Music written for cats?

09 March 2015

If you've been alive for any length of time you've probably been exposed to the wonderful, moving phenomenon that we call music: Patterns of sounds pleasing to the human ear and effective upon the mind. Music is a complex enough phenomenon that people spend their entire lives studying it and its effects upon the human condition. The psychology, the neurology, the mathematics, the accoustics, the physics... or, like some, they are called to compose or perform music of their own to enrich the world around them. (Whether or not some styles of music can be said to enrich the world is not a debate I'll be getting into, thank you very much.) Then a research team consisting of a composer and two psychologists got the idea to study music as it applies to other forms of life, specifically cats. What forms of music, they asked themselves, would cats enjoy? The answer, as it turned out was that cats really don't seem to care a whole lot for human music, specifically human classical music. Beethoven and Bach leave them pretty cold as it happens. Part of this seems to do with how the feline auditory cortex and inner ear are wired; the vocalizations of cats use slightly different frequencies than human speech with different sorts of complexity. Purring is down around 22 Hz, which is nearly at the bottom of what a healthy human ear is capable of discerning under good conditions. There is a fair amount of overlap between the ranges of human and feline sounds, but cats are also known to generate sounds a good deal higher than the larnyxes of most humans are capable of.

What they discovered was that it's possible to compose music which is species-specific using notes which are most commonly found within the range of sounds that a given species makes. It is also possible to figure out the tempo that best describes the sounds a species uses to communicate to help arrange the music in a way that should be most pleasing to the creatures in question. They ran a series of experiments (the parameters are described in one of the articles, check 'em out) and discovered that cats do indeed show a preference for music written with them in mind. There are two clusters in the data correlating to positive responses to the music, one for younger cats and one for older cats, with middle-aged felines less likely to respond compared to the other test subjects.

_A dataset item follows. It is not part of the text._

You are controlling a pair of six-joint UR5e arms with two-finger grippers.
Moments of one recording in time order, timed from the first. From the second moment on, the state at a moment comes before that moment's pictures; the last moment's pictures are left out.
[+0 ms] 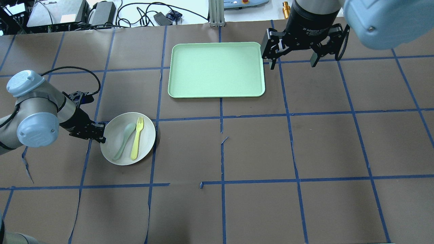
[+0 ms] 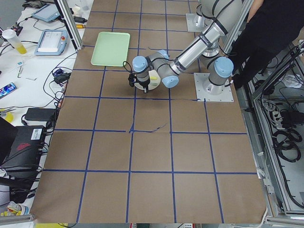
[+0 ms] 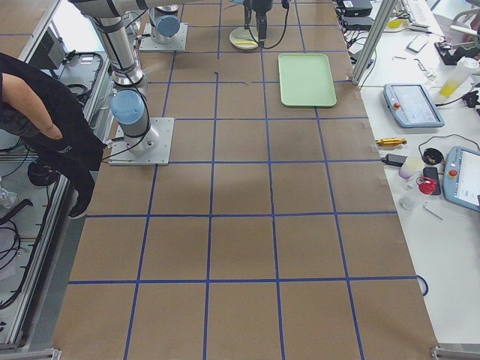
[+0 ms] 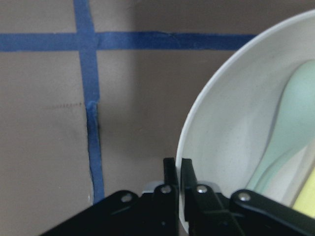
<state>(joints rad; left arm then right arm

Which brings me along to the website from which you can purchase some of this music. A couple of other people have written followup articles about this and keep describing the music as 'trippy' for some reason. I'm not quite certain where they're coming up with this characterization to be frank. If you listen to the sample clips on the website they're arranged into three general categories, Ditties, Ballads, and Airs. Listening to the three samples it seems pretty clear that they're based upon the definitions of the terms, and if one wasn't familiar with them then one could use what they heard as a sort of working definition, so that's out. Spook's Ditty is reminiscent of someone playing the harp at a fairly swift tempo, or arpeggios on a harpsichord. Cozmo's Air has as one might expect lots of purring noises, which would be familiar to cat lovers (or anyone who's ever fallen asleep with a cat) and chords on string instruments (cello and viola, I think) that aren't unusual from orchestral movie soundtracks, though in a rather lower octave than usually encountered. Rusty's Ballad has an unusual rhythm underlying the melody - running eighth or sixteenth notes but largo otherwise, which makes me scratch my head because I can't tell what sorts of notes are used. Some whole notes, to be sure, but otherwise... quarter notes? Half notes? The odd fermata? I'd really need to see the sheet music to make heads or tails out of it.

Okay, I'll concede a partial point with respect to Rusty's Ballad. "Trippy"? No. Strange? Yes.